6.3.1 Bayesian Reasoning about Chi-Square Test

The Bayesian approach to infer the association between two categorical variables is to use the posterior distribution of the correlation. The contingencyTableBF() has four setting:

  • “sampleType=poisson”: no special plans for the marginal proportions or total cases
  • “sampleType=jointMulti”: total number is fixed
  • “sampleType=indepMulti”: marginal proportions for either row or the column are fixed
  • “sampleType=hypergeom”: marginal proportions for both row and the column are fixed

Let’s apply the Bayesian contingency test to the original toast-drop data.

library(BayesFactor)
ctBFout <- contingencyTableBF(make2x2table(20), sampleType="poisson", posterior=FALSE)
ctBFout
## Bayes factor analysis
## --------------
## [1] Non-indep. (a=1) : 4.62125 ±0%
## 
## Against denominator:
##   Null, independence, a = 1 
## ---
## Bayes factor type: BFcontingencyTable, poisson

The Bayes factor is 4.62, which is very strong evidence against the null hypothesis.

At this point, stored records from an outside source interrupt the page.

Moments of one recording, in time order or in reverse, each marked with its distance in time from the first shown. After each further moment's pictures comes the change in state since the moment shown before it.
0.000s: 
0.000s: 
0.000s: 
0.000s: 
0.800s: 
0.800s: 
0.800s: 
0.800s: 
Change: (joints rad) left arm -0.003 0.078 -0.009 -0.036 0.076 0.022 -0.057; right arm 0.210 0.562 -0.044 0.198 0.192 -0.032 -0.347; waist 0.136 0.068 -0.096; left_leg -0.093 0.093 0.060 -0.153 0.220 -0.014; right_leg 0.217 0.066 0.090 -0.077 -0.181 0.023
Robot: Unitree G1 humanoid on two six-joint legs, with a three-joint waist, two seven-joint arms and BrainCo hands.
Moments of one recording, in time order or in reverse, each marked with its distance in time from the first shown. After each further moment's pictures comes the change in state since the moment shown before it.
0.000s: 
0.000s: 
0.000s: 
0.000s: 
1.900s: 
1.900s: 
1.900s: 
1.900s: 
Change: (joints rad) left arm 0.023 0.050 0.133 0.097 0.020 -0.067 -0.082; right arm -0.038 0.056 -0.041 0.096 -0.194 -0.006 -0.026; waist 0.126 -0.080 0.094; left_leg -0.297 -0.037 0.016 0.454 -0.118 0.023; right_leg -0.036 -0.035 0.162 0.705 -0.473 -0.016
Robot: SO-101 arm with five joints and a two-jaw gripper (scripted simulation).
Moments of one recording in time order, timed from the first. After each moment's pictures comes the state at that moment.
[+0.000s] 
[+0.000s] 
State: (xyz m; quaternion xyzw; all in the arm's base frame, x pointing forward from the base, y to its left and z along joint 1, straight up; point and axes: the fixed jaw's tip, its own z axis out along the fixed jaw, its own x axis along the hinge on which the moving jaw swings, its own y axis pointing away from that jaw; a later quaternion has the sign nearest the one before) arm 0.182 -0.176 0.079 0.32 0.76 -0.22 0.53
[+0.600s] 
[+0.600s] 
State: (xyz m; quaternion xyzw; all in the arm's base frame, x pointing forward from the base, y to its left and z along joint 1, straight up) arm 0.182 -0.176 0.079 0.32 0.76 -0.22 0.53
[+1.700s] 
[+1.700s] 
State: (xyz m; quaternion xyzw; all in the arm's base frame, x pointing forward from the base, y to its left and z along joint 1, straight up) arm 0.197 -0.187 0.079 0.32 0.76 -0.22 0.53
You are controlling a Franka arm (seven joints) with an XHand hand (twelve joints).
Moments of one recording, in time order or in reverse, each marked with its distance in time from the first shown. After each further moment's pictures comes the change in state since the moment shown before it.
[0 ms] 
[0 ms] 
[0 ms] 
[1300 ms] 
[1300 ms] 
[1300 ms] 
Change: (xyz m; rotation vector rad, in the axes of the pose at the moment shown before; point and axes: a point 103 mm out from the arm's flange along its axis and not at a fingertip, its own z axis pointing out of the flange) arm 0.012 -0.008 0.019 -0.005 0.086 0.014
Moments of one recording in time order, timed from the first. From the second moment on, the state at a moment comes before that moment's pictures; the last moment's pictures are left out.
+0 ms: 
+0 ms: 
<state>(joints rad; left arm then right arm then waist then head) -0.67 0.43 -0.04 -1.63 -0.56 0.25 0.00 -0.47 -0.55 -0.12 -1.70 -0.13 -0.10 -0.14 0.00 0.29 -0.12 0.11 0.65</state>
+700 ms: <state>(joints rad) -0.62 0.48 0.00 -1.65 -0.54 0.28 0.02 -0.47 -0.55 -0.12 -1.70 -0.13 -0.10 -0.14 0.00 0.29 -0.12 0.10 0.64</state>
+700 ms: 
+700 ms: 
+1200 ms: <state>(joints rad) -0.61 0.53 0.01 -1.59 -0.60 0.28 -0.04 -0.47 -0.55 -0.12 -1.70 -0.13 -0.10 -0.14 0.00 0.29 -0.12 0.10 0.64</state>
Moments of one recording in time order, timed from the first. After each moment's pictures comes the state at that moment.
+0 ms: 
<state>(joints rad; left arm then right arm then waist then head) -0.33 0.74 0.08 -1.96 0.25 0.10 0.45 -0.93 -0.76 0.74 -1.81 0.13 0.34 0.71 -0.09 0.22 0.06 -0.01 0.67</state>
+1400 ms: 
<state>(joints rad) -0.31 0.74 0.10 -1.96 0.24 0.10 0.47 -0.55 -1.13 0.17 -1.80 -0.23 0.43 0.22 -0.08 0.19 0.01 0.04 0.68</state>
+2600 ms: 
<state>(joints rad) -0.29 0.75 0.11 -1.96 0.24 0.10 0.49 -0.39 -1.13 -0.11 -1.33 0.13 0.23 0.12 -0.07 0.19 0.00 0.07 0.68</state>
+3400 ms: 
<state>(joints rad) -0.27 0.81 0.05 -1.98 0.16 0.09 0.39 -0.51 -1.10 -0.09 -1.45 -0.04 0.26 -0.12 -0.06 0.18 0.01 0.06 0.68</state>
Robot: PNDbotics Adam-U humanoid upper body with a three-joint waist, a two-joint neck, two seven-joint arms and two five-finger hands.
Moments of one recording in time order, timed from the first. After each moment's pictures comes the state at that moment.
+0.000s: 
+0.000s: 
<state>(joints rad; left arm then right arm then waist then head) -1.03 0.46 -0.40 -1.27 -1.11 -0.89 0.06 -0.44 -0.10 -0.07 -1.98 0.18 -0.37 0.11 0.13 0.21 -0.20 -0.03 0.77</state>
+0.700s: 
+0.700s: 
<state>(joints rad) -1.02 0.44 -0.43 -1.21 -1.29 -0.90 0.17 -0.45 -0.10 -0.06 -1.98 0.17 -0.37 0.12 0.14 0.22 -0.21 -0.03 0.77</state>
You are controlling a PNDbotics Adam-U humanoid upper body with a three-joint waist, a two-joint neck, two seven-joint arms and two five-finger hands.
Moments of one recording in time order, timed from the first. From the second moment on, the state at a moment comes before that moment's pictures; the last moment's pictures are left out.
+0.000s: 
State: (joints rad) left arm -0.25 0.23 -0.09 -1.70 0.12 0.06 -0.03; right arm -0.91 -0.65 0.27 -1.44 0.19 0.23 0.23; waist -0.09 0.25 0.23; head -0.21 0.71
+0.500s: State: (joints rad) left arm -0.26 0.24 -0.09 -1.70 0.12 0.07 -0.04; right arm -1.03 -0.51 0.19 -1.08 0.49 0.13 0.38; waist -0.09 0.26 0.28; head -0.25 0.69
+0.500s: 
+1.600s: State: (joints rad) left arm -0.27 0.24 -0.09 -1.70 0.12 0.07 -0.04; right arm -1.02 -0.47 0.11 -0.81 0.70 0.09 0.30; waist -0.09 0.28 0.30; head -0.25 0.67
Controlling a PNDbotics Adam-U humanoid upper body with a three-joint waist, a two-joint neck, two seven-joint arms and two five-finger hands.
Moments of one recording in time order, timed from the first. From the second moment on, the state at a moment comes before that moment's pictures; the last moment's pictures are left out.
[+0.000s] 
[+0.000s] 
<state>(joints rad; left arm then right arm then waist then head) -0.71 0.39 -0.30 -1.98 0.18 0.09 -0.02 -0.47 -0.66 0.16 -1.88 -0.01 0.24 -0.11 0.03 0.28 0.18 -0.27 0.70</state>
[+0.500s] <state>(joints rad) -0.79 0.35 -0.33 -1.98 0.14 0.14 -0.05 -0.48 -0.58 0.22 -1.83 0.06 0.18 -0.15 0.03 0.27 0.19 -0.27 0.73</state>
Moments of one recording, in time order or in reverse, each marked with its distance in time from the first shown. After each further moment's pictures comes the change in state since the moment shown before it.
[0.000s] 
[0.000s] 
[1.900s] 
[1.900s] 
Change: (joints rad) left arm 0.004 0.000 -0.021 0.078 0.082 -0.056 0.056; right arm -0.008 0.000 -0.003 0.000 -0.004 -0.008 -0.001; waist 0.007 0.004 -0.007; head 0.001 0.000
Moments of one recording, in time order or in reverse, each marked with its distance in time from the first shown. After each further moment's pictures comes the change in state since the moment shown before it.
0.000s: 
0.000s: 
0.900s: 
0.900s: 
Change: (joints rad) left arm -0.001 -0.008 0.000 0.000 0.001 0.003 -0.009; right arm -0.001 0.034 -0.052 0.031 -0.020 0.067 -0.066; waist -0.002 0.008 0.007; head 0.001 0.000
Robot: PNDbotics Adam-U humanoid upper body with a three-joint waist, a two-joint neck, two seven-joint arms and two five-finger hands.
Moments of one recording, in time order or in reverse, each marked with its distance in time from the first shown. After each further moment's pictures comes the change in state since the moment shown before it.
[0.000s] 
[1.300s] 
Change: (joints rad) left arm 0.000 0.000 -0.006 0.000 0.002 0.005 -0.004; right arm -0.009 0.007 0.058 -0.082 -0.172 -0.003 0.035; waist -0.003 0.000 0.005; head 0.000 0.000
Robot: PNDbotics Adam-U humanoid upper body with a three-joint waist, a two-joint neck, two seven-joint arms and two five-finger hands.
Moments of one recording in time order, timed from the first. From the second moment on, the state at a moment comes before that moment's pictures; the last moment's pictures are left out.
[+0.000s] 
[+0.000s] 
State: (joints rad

ctMCMCout <- contingencyTableBF(make2x2table(20), sampleType="poisson",
                                posterior=TRUE, iterations=10000)
summary(ctMCMCout)
## 
## Iterations = 1:10000
## Thinning interval = 1 
## Number of chains = 1 
## Sample size per chain = 10000 
## 
## 1. Empirical mean and standard deviation for each variable,
##    plus standard error of the mean:
## 
##              Mean    SD Naive SE Time-series SE
## lambda[1,1] 20.13 4.378  0.04378        0.04378
## lambda[2,1] 29.76 5.308  0.05308        0.05219
## lambda[1,2] 10.60 3.180  0.03180        0.03180
## lambda[2,2] 39.36 6.159  0.06159        0.06159
## 
## 2. Quantiles for each variable:
## 
##               2.5%    25%   50%   75% 97.5%
## lambda[1,1] 12.439 17.092 19.80 22.83 29.72
## lambda[2,1] 20.093 26.062 29.47 33.19 40.86
## lambda[1,2]  5.299  8.321 10.28 12.49 17.77
## lambda[2,2] 28.347 35.014 38.96 43.41 52.29

By looking at the posterior distribution of the correlation, we can see 95% HDI shows that the butter-down count range from 20.09 to 40.86. Let’s use the posterior distribution to create ratio of cell counts: jelly/butter for down-facing toast:

downProp <- ctMCMCout[,"lambda[1,1]"] / ctMCMCout[,"lambda[2,1]"]
hist(downProp)

The mean of this figure is around 0.667. For the second column, we can calculate the ratio of cell counts: jelly/butter for up-facing toast:

upProp <- ctMCMCout[,"lambda[1,2]"] / ctMCMCout[,"lambda[2,2]"]
hist(upProp)

Now we compare the distribution of the ratio of cell counts for down-facing toast and up-facing toast.

diffProp <- downProp - upProp
hist(diffProp)
abline(v=quantile(diffProp,c(0.025)), col="black")  # Lower bound of 95% HDI
abline(v=quantile(diffProp,c(0.975)), col="black")  # Upper bound of 95% HDI

The histogram shows how much the jelly:butter ratio decreases as we switch from down-facing toast to up-facing toast. The center is around 0.42, the 95% HDI is greater than 0 and less than 1, indicating we can reject the null hypothesis.